| TASK INSTRUCTIONS |
Take the lines below from the one with "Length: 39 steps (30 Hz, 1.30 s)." through the one with "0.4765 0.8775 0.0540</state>" and retype them exactly. Include nothing else, and no pictures.

| TASK INPUTS |
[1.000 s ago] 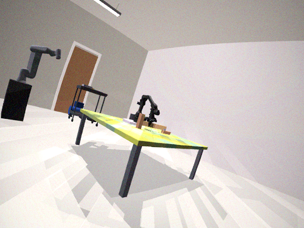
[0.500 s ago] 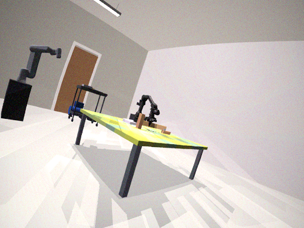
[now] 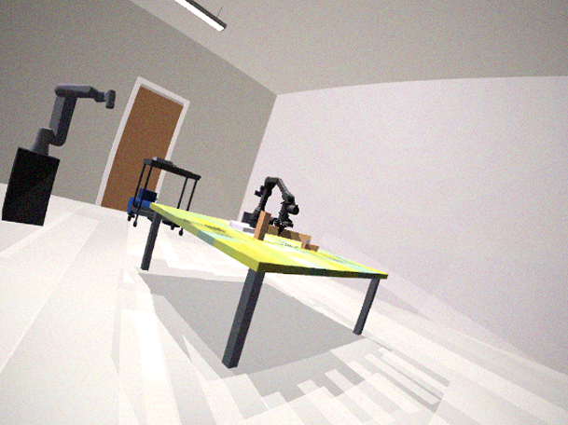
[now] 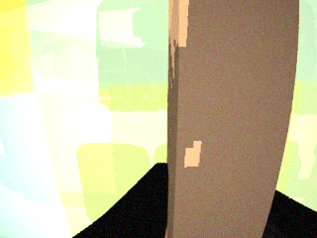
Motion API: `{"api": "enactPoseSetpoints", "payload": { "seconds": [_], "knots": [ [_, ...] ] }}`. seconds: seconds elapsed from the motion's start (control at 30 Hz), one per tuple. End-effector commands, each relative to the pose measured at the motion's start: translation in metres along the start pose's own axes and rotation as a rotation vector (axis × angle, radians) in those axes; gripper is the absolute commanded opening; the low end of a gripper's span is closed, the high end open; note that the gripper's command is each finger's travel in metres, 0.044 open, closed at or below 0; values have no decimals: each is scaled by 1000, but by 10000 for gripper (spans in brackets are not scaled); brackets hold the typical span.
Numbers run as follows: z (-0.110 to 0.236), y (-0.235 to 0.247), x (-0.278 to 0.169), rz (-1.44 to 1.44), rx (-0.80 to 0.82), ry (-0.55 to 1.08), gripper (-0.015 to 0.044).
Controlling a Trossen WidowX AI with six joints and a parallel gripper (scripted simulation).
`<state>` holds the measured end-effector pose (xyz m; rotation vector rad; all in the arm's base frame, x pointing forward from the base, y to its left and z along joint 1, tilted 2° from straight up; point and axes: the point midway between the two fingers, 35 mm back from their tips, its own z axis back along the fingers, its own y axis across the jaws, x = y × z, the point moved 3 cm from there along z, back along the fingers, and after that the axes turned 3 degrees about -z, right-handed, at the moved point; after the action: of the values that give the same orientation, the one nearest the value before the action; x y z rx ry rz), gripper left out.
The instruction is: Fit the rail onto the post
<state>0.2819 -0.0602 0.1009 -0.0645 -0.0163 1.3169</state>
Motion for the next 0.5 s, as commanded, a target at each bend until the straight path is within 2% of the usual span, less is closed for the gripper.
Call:
{"api": "enactPoseSetpoints", "payload": {
  "seconds": [0.0,0.47],
  "knots": [
    [0,0,2,0,-2,-2,0],
    [-2,0,2,0,-2,-2,0]
  ]
}}
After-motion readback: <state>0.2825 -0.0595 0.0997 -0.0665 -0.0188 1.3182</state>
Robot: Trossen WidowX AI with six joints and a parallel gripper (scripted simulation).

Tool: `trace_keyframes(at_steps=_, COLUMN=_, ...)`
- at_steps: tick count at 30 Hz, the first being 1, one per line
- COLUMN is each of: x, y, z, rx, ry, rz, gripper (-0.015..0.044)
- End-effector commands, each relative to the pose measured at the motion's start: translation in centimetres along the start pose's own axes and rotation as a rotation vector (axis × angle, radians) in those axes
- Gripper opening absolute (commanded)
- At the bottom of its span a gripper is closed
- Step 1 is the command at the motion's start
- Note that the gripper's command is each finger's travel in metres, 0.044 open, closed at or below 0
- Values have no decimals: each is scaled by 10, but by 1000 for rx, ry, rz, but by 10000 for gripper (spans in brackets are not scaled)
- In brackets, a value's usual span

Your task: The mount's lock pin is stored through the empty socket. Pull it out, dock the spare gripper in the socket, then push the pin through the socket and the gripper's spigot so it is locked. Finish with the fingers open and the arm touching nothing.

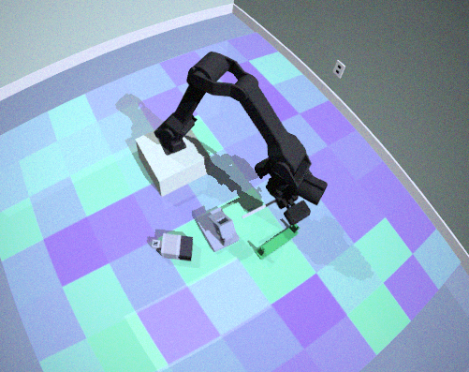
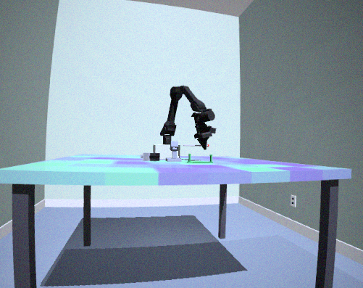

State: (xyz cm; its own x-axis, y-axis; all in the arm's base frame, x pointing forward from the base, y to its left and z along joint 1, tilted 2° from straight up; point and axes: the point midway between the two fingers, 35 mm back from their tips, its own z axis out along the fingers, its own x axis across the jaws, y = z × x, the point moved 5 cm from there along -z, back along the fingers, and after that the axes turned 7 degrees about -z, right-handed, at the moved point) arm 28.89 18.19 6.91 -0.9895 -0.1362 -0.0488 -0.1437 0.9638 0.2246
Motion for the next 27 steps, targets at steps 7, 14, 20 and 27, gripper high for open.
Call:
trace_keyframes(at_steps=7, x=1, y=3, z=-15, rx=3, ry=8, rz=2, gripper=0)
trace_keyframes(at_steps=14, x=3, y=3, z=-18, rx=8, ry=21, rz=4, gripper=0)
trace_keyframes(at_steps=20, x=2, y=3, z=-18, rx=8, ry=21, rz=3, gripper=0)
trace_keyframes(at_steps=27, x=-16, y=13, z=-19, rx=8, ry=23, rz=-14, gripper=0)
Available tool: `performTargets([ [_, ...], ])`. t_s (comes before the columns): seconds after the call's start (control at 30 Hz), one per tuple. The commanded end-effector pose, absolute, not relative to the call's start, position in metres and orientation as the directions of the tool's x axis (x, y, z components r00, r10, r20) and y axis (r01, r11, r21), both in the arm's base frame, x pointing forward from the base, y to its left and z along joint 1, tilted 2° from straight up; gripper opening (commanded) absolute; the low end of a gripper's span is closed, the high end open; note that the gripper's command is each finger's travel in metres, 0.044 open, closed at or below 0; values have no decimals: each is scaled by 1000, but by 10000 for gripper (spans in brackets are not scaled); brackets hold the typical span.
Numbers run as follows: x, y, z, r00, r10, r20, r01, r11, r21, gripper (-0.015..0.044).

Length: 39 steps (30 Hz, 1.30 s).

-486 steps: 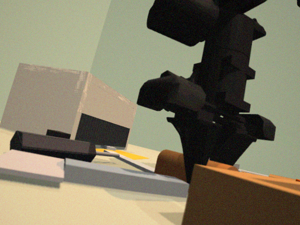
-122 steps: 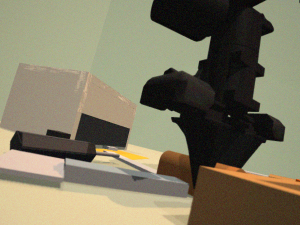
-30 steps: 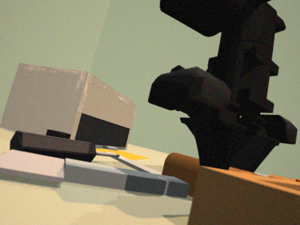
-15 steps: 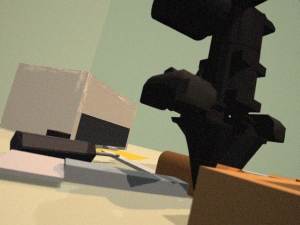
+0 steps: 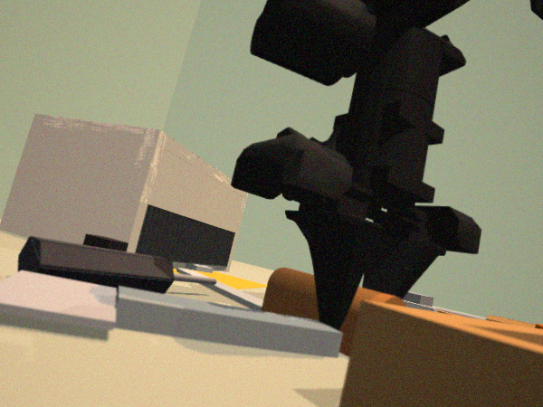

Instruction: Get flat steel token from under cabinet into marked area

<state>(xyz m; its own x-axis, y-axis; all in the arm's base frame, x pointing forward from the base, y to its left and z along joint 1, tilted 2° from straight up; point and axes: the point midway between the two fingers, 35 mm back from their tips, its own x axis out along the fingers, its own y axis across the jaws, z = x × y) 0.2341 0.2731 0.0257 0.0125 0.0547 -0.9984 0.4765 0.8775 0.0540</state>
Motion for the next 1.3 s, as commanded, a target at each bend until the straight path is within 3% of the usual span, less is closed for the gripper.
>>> performTargets([
  [0.0,243,269,26,18,55,-998,477,877,57,0],
  [1.27,303,235,26,24,51,-998,477,877,56,0],
])
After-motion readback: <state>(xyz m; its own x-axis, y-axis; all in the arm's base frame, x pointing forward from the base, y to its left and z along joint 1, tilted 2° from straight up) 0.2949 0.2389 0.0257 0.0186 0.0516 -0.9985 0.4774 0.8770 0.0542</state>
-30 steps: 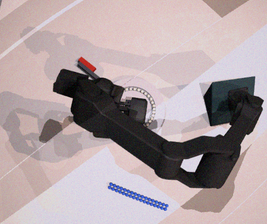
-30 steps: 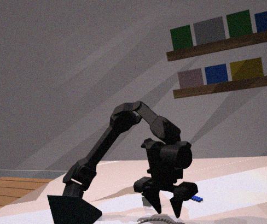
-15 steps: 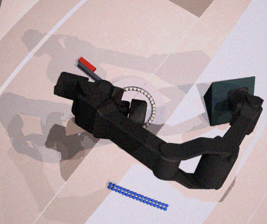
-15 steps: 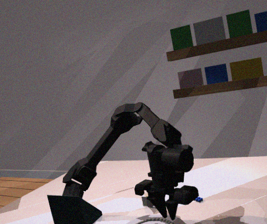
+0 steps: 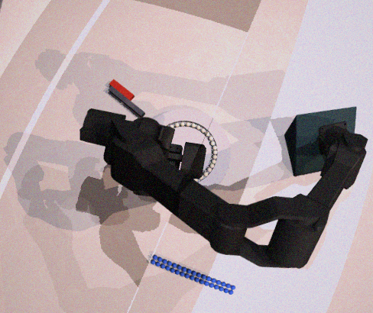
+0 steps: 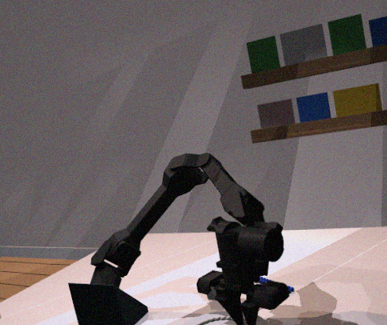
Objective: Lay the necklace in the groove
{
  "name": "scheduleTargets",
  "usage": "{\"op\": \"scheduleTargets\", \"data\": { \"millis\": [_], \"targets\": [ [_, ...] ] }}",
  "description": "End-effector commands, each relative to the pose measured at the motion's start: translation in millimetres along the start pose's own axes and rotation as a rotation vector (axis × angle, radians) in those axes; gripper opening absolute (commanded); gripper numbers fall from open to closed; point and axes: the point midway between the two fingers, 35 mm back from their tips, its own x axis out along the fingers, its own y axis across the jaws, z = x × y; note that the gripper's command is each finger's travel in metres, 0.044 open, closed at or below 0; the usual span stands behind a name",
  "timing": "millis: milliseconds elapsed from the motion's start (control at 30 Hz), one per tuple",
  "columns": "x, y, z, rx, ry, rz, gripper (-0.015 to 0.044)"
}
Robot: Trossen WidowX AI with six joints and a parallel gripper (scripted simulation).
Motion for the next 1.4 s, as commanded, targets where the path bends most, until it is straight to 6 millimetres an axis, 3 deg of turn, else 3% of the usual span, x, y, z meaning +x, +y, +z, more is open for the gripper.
{"op": "scheduleTargets", "data": {
  "millis": [0,33,200,1367],
  "targets": [
    [5.4,0.7,0.2,0.010,-0.007,0.001,0.0120],
    [5.7,0.7,0.2,0.010,-0.007,0.001,0.0120],
    [2.8,0.4,0.1,0.001,0.000,0.001,0.0000],
    [2.8,0.4,0.1,0.001,0.000,0.001,0.0000]
  ]
}}
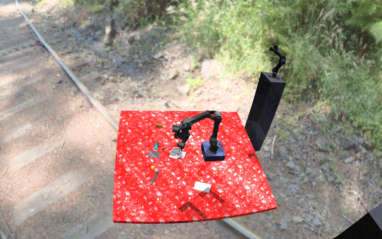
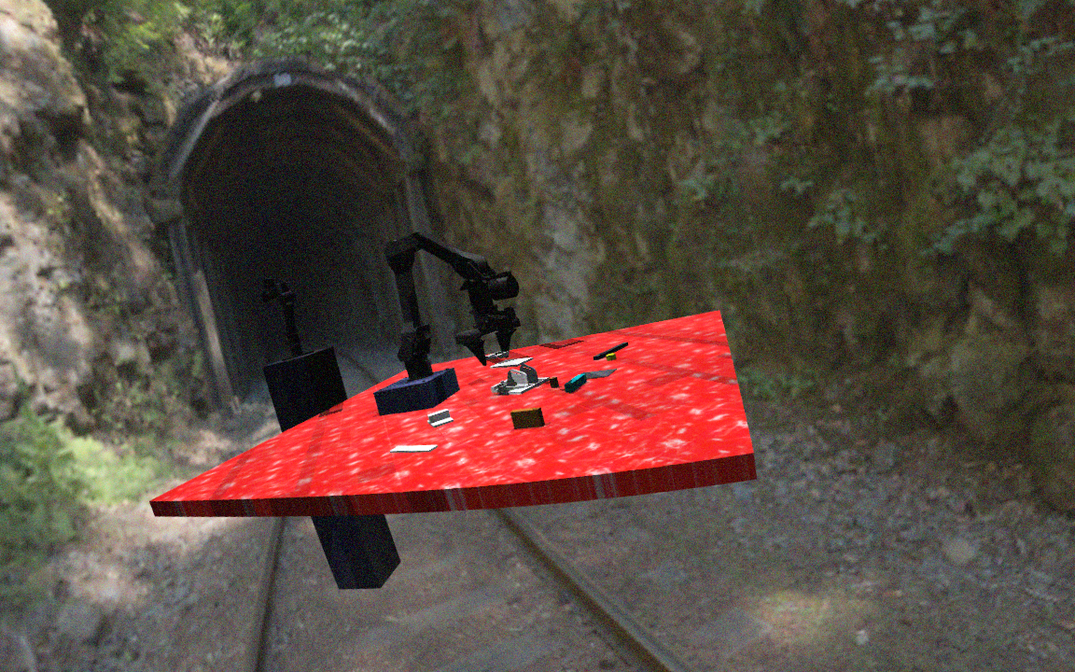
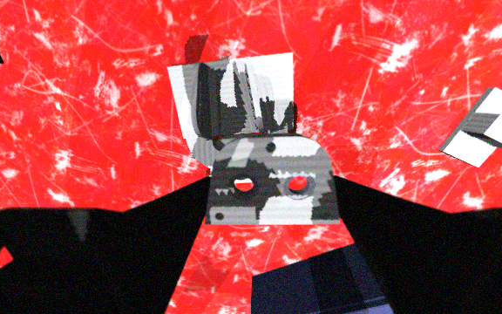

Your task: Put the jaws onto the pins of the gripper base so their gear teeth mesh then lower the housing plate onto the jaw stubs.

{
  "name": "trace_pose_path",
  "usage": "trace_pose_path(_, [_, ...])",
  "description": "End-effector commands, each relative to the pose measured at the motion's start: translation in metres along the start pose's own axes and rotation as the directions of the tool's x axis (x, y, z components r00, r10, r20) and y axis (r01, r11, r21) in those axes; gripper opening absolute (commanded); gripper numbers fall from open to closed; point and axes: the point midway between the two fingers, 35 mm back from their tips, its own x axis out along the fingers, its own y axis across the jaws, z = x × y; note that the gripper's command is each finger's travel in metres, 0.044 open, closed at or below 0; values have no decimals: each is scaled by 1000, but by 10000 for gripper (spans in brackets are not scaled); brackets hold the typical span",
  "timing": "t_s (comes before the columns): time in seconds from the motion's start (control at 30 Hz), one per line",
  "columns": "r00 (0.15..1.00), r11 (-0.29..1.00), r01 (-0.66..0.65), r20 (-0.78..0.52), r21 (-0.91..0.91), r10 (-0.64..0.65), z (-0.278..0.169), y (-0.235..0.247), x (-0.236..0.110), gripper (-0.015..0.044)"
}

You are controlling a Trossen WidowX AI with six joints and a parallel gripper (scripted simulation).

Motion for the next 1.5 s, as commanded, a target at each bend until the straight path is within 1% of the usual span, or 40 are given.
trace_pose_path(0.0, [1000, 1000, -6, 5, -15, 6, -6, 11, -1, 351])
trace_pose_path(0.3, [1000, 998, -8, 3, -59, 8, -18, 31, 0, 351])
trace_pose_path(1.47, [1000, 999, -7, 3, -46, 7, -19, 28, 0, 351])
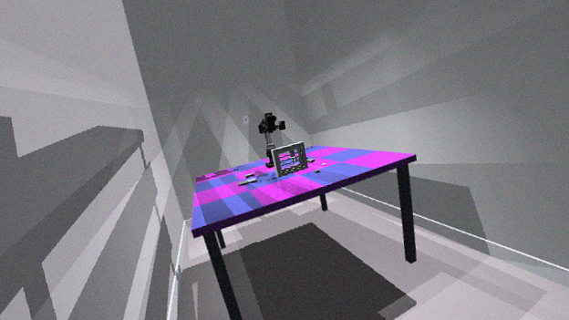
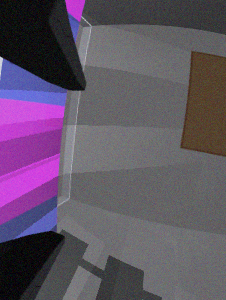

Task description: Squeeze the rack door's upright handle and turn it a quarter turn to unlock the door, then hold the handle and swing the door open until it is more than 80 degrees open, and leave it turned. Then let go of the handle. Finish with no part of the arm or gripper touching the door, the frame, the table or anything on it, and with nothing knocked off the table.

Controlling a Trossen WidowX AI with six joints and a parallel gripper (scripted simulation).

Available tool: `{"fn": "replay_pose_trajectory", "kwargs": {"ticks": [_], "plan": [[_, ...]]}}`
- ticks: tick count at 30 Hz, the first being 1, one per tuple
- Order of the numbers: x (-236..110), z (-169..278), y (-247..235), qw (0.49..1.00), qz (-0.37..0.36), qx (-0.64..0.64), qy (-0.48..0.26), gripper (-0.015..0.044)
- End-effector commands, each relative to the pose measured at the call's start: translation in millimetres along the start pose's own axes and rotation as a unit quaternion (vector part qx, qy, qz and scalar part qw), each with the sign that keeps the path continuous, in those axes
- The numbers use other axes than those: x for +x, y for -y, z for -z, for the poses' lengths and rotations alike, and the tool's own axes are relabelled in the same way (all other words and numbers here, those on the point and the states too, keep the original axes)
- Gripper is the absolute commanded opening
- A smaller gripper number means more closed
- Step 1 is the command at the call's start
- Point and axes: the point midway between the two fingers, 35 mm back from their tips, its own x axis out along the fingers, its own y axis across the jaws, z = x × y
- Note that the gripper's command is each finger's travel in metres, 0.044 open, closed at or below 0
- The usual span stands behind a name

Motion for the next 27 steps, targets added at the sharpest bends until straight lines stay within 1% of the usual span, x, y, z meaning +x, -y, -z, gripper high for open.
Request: {"fn": "replay_pose_trajectory", "kwargs": {"ticks": [1, 4, 5, 16, 27], "plan": [[0.4, 0.3, -0.3, 1.000, 0.000, 0.000, -0.002, 0.0374], [6.3, 4.4, -4.0, 1.000, -0.006, 0.001, -0.028, 0.0295], [8.6, 6.2, -5.7, 0.999, -0.008, 0.002, -0.040, 0.0287], [27.5, 27.5, -24.8, 0.986, -0.034, 0.003, -0.165, 0.0287], [34.0, 49.1, -44.5, 0.956, -0.056, -0.002, -0.287, 0.0287]]}}
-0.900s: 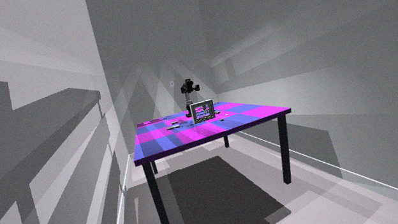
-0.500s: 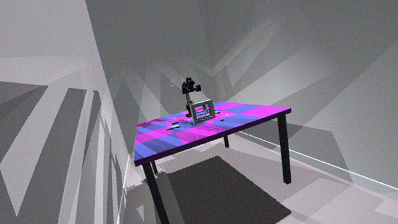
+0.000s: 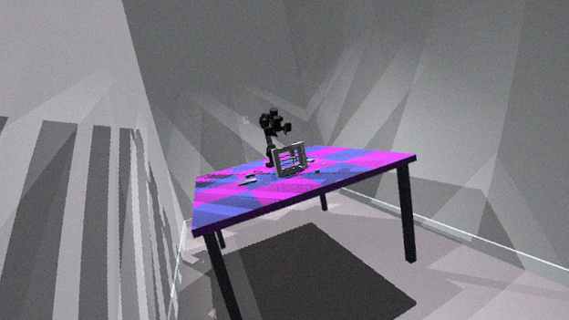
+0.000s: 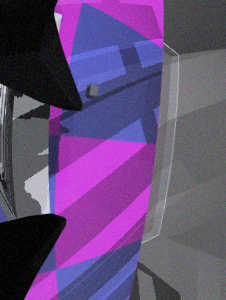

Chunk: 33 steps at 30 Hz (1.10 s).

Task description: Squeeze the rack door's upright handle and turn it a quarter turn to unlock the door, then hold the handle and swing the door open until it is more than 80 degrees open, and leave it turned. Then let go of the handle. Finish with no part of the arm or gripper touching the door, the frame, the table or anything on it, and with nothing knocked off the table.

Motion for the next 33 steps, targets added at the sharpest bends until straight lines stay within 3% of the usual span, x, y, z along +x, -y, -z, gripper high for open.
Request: {"fn": "replay_pose_trajectory", "kwargs": {"ticks": [1, 16, 33], "plan": [[6.0, 6.9, -7.9, 0.999, -0.010, 0.000, -0.047, 0.0287], [11.1, 32.6, -33.0, 0.975, -0.032, -0.015, -0.218, 0.0287], [-5.9, 58.9, -56.6, 0.916, -0.042, -0.041, -0.398, 0.0287]]}}
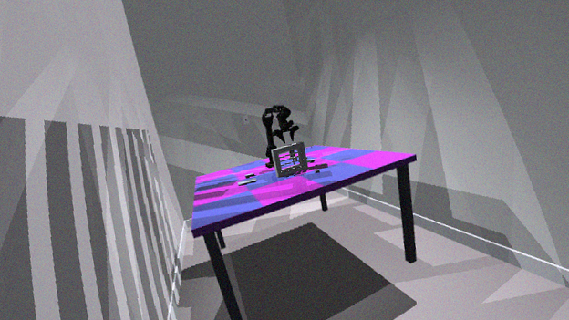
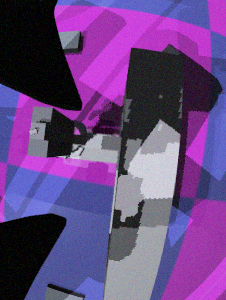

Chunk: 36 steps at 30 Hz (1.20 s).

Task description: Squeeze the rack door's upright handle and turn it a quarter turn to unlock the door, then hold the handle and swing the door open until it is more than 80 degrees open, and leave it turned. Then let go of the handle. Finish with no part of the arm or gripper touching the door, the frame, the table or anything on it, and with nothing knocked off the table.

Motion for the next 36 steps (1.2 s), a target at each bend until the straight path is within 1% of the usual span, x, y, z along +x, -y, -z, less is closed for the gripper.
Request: {"fn": "replay_pose_trajectory", "kwargs": {"ticks": [1, 9, 14, 36], "plan": [[1.0, 7.1, -6.7, 0.999, -0.003, -0.003, -0.045, 0.0287], [-2.9, 21.2, -16.2, 0.992, -0.001, -0.013, -0.124, 0.0287], [-1.9, 21.7, -16.4, 0.992, -0.001, -0.013, -0.126, 0.0287], [32.7, 28.5, -17.0, 0.991, -0.006, -0.016, -0.130, 0.0287]]}}
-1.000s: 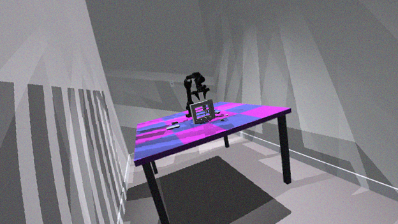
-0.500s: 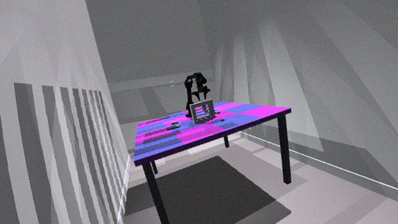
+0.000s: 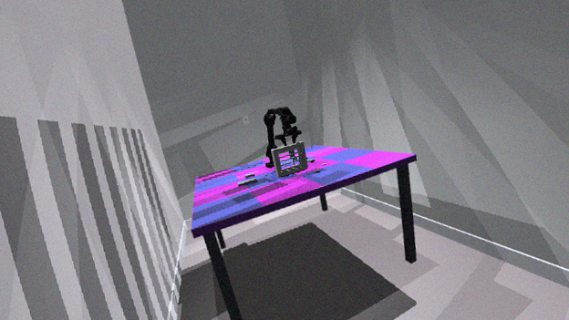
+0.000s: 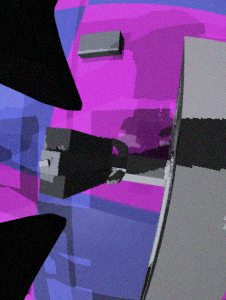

| RESULT OF THE TASK |
Length: 39 steps (30 Hz, 1.30 s).

-486 steps: 
-122 steps: 
-30 steps: 
-15 steps: 
+0 steps: 

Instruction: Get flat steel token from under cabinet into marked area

<state>(xyz m; its own x-axis, y-axis; all in the arm's base frame, x pointing forward from the base, y to its left and z along joint 1, tilted 2° from straight up; point and axes: the point midway between the two fingers, 35 mm back from their tips, its own x axis out along the fingers, its own y axis across the jaws, z = x × y) 0.2341 0.2731 0.0257 0.0125 0.0547 -0.9984 0.4765 0.8775 0.0540</state>

No more is needed to finish this exercise.